TASK INSTRUCTIONS
Exclude the images and transcribe the entries below precisely.

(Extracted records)
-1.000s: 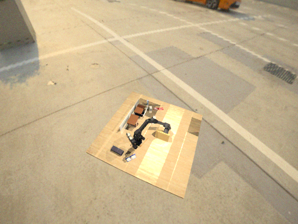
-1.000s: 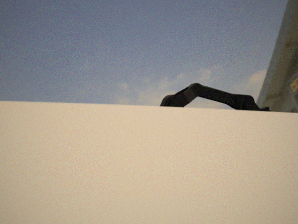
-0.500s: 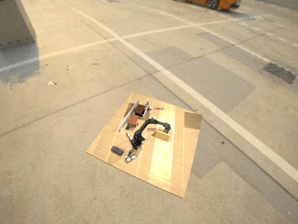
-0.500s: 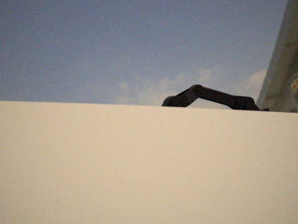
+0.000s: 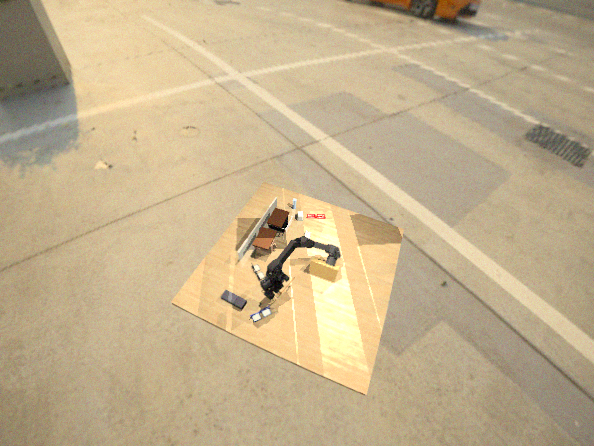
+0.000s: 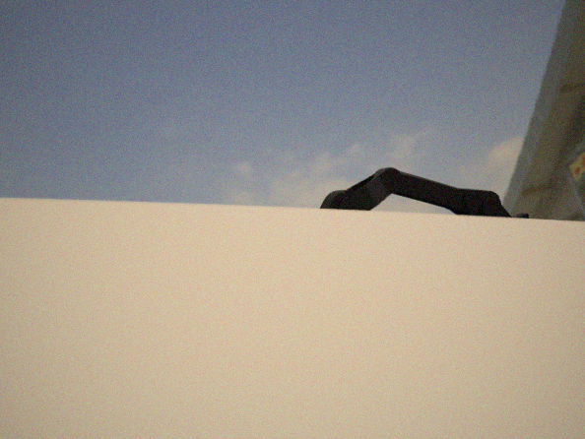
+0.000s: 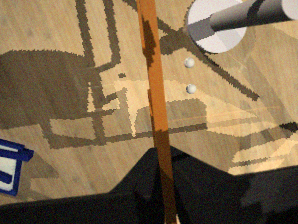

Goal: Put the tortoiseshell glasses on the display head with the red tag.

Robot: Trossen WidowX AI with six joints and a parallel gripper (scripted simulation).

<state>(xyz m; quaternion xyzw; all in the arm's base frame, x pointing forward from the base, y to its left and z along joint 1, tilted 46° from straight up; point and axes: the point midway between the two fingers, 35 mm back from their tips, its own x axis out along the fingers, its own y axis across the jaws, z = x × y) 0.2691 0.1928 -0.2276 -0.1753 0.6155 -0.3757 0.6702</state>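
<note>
My gripper tip is now 70 mm to the left of the grey cylinder, 40 mm short of it and 40 mm above it. Also, from my gripper tip: dark case (240 mm ahead, 130 mm to the left, 40 mm below); then white upright panel (450 mm to the right, 330 mm ahead, 10 mm below).
</note>
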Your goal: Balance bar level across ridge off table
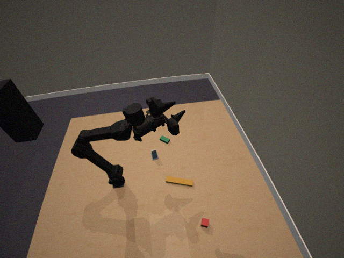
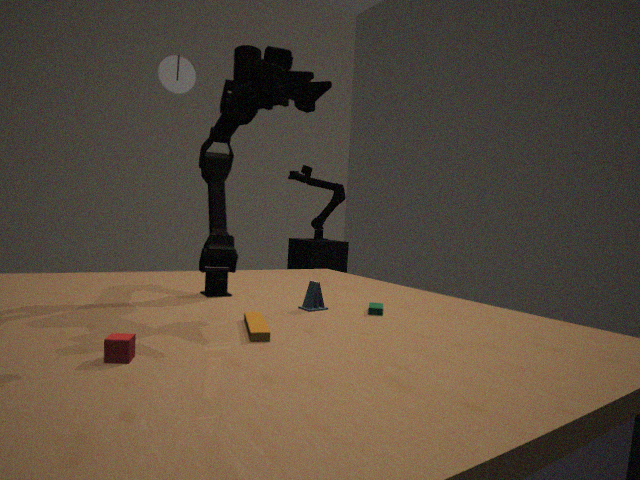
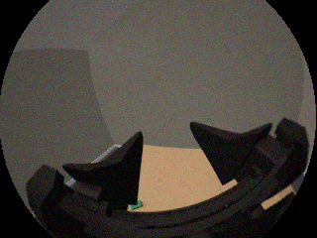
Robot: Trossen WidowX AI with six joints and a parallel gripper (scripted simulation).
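My gripper tip is 46 cm above the bar, 10 cm to the left of it and 2 cm past it. Round my gripper tip: red cube 46 cm below, 35 cm to the right, 6 cm ahead; then small green block 46 cm below, 22 cm to the left, 7 cm behind.
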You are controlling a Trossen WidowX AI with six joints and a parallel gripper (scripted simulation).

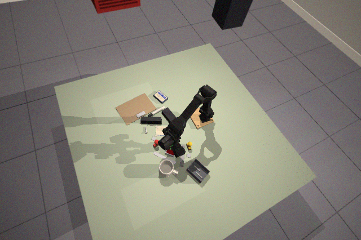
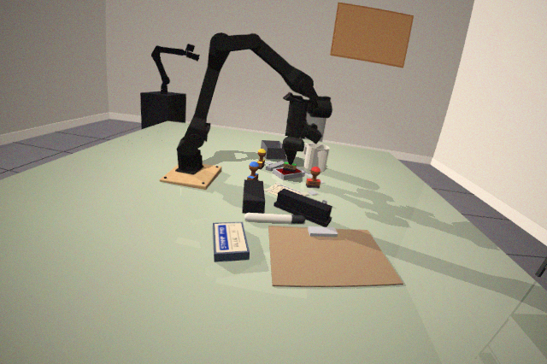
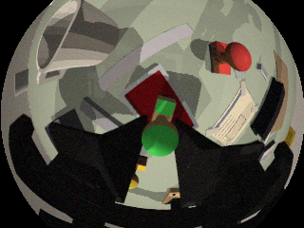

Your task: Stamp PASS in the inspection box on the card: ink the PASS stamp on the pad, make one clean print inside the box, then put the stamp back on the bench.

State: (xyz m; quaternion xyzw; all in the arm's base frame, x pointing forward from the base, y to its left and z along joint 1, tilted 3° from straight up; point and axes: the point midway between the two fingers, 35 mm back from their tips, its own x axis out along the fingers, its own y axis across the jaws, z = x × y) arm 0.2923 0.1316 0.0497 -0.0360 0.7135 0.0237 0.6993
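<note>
My gripper tip is now 1 cm above the green-knobbed stamp. From my gripper tip the other things lie so: cream card 1 cm ahead, 13 cm to the right, 5 cm below; then red ink pad 4 cm below; then red-knobbed stamp 8 cm ahead, 6 cm to the right, 2 cm below.
</note>
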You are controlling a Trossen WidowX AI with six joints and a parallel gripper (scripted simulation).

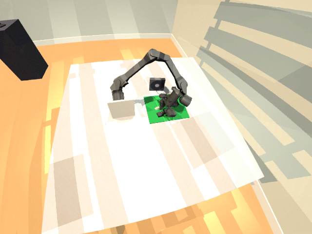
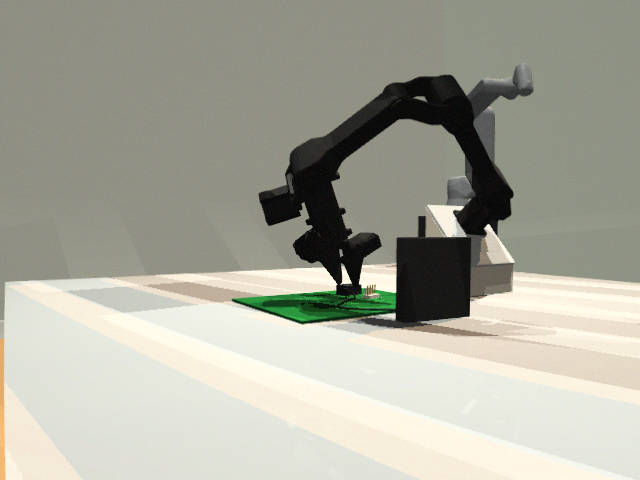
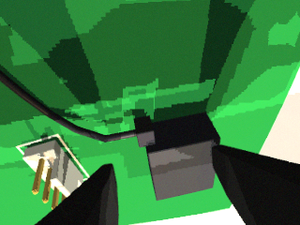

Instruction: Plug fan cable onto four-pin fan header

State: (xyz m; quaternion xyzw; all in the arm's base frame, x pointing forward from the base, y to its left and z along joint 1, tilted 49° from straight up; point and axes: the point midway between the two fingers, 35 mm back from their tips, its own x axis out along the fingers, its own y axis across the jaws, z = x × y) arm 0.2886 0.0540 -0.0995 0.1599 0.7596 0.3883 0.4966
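Right now the black plug is 1 cm to the right of my gripper tip, 1 cm below it and 1 cm behind it. From my gripper tip the other things lie so: black fan (23 cm to the left, 4 cm above, 1 cm ahead); then four-pin header (5 cm to the left, 2 cm below, 2 cm behind).
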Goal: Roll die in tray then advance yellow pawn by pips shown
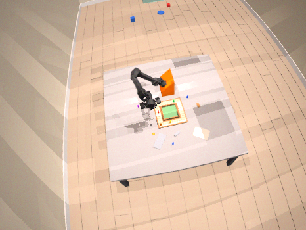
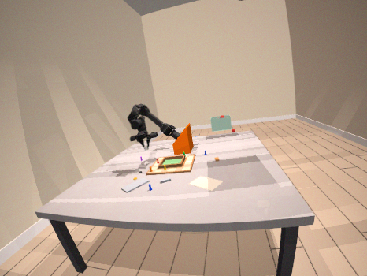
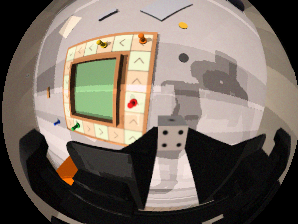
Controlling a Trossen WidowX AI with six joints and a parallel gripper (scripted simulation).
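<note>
My gripper tip is now 160 mm to the right of the yellow pawn, 120 mm short of it and 100 mm above it. The rest, counted from my gripper tip: grey die right at my gripper tip; red pawn 100 mm below, 60 mm to the left, 10 mm behind; purple pawn 120 mm to the right, 120 mm behind, 110 mm below.
</note>
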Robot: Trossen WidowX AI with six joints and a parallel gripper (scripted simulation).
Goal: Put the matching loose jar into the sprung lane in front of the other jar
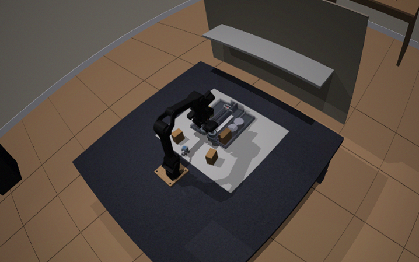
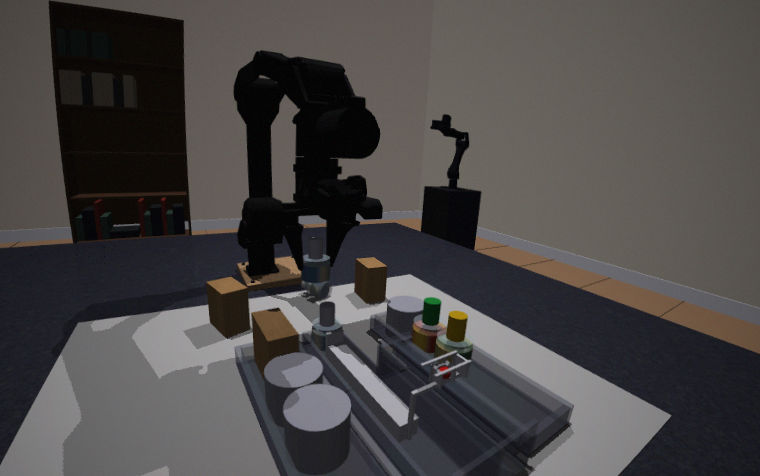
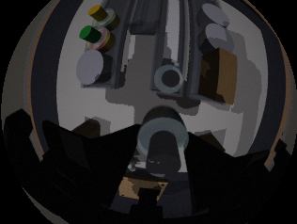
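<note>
My gripper tip is now 80 mm to the left of the brown box, 80 mm short of it and 70 mm above it. The rest, counted from my gripper tip: small jar 140 mm behind, 90 mm below, 40 mm to the left; then red mark 230 mm ahead, 60 mm to the left, 40 mm below.
</note>
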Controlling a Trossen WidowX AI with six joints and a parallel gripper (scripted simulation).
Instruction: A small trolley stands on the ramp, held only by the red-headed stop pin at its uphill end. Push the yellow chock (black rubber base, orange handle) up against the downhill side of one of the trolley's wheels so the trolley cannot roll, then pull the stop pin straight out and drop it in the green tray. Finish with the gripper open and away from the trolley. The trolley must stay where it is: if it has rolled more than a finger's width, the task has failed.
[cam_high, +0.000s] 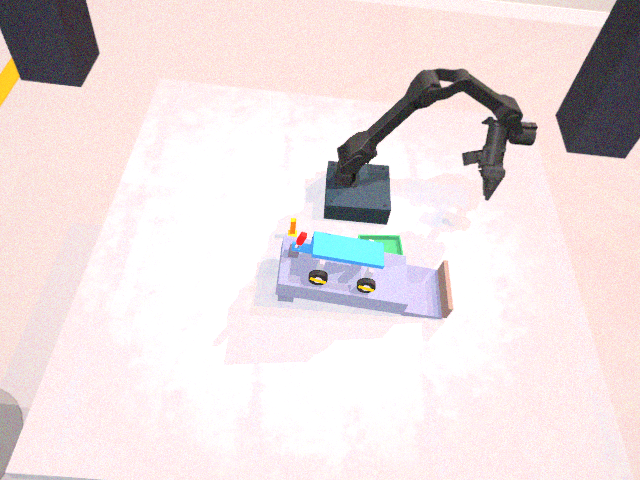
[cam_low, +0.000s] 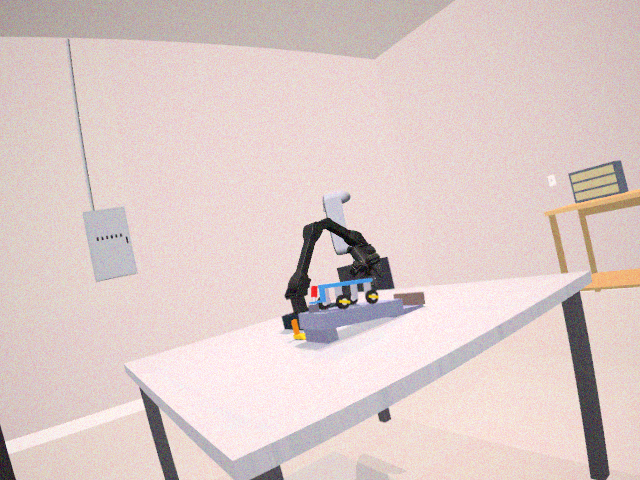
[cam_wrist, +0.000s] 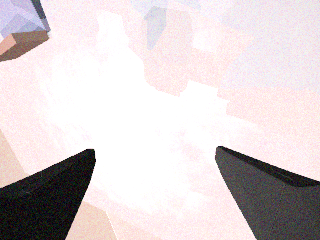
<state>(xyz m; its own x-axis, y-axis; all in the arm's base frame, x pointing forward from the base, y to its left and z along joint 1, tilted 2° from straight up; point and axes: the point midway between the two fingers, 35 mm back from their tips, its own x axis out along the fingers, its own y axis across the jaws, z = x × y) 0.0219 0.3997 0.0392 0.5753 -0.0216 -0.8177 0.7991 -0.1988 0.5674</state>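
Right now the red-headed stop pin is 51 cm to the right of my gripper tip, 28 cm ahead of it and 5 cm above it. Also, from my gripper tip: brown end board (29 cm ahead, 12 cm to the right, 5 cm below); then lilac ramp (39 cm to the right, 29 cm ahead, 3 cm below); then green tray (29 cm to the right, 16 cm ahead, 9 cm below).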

SOLUTION TO THIS PROBLEM
-1.000s: 
-1.000s: 
-0.500s: 
-0.500s: 
+0.000s: 
+0.000s: 
+0.000s: 

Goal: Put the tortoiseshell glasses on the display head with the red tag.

Robot: Trossen WidowX AI with six joints and a parallel gripper (scripted simulation).

<state>(xyz m; quaternion xyzw; all in the arm's base frame, x pointing forward from the base, y to its left and z along joint 1, tilted 46° from straight up; point and axes: the point midway between the two fingers, 35 mm back from their tips, its own x axis out along the fingers, its own y axis across the jaws, z = x × y) 0.2691 0.1928 -0.2276 -0.1753 0.6155 -0.3757 0.6702</state>
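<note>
My gripper tip is now 70 mm to the left of the grey cylinder, 40 mm short of it and 40 mm above it. Also, from my gripper tip: dark case (240 mm ahead, 130 mm to the left, 40 mm below); then white upright panel (450 mm to the right, 330 mm ahead, 10 mm below).
</note>
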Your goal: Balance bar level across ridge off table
Robot: Trossen WidowX AI with six joints and a parallel gripper (scripted simulation).
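My gripper tip is 46 cm above the bar, 10 cm to the left of it and 2 cm past it. Round my gripper tip: red cube 46 cm below, 35 cm to the right, 6 cm ahead; then small green block 46 cm below, 22 cm to the left, 7 cm behind.
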You are controlling a Trossen WidowX AI with six joints and a parallel gripper (scripted simulation).


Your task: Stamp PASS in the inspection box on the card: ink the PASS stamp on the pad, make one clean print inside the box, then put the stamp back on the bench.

State: (xyz m; quaternion xyzw; all in the arm's base frame, x pointing forward from the base, y to its left and z along joint 1, tilted 3° from straight up; point and axes: the point midway between the two fingers, 35 mm back from their tips, its own x axis out along the fingers, its own y axis across the jaws, z = x × y) arm 0.2923 0.1316 0.0497 -0.0360 0.7135 0.0237 0.6993
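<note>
My gripper tip is now 1 cm above the green-knobbed stamp. From my gripper tip the other things lie so: cream card 1 cm ahead, 13 cm to the right, 5 cm below; then red ink pad 4 cm below; then red-knobbed stamp 8 cm ahead, 6 cm to the right, 2 cm below.
</note>
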You are controlling a Trossen WidowX AI with six joints and a parallel gripper (scripted simulation).


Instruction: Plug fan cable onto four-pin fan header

State: (xyz m; quaternion xyzw; all in the arm's base frame, x pointing forward from the base, y to its left and z along joint 1, tilted 49° from straight up; point and axes: the point midway between the two fingers, 35 mm back from their tips, its own x axis out along the fingers, its own y axis across the jaws, z = x × y) arm 0.2886 0.0540 -0.0995 0.1599 0.7596 0.3883 0.4966
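Right now the black plug is 1 cm to the right of my gripper tip, 1 cm below it and 1 cm behind it. From my gripper tip the other things lie so: black fan (23 cm to the left, 4 cm above, 1 cm ahead); then four-pin header (5 cm to the left, 2 cm below, 2 cm behind).
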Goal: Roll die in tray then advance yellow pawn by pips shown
Controlling a Trossen WidowX AI with six joints and a parallel gripper (scripted simulation).
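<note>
My gripper tip is now 160 mm to the right of the yellow pawn, 120 mm short of it and 100 mm above it. The rest, counted from my gripper tip: grey die right at my gripper tip; red pawn 100 mm below, 60 mm to the left, 10 mm behind; purple pawn 120 mm to the right, 120 mm behind, 110 mm below.
</note>
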Robot: Trossen WidowX AI with six joints and a parallel gripper (scripted simulation).
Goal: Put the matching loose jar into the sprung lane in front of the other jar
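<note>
My gripper tip is now 80 mm to the left of the brown box, 80 mm short of it and 70 mm above it. The rest, counted from my gripper tip: small jar 140 mm behind, 90 mm below, 40 mm to the left; then red mark 230 mm ahead, 60 mm to the left, 40 mm below.
</note>
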Controlling a Trossen WidowX AI with six joints and a parallel gripper (scripted simulation).
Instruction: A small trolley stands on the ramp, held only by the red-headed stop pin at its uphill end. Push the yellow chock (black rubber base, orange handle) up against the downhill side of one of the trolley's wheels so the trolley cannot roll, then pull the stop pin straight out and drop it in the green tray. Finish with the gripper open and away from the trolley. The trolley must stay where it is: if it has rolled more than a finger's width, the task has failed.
[cam_high, +0.000s] 
[cam_low, +0.000s] 
[cam_wrist, +0.000s] 
<state>(xyz m; its own x-axis, y-axis; all in the arm's base frame, x pointing forward from the base, y to its left and z along joint 1, tilted 2° from straight up; point and axes: the point midway between the two fingers, 35 mm back from their tips, its own x axis out along the fingers, its own y axis across the jaws, z = x × y) 0.0219 0.3997 0.0392 0.5753 -0.0216 -0.8177 0.7991 -0.1988 0.5674</state>
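Right now the red-headed stop pin is 51 cm to the right of my gripper tip, 28 cm ahead of it and 5 cm above it. Also, from my gripper tip: brown end board (29 cm ahead, 12 cm to the right, 5 cm below); then lilac ramp (39 cm to the right, 29 cm ahead, 3 cm below); then green tray (29 cm to the right, 16 cm ahead, 9 cm below).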

This answer is complete as written.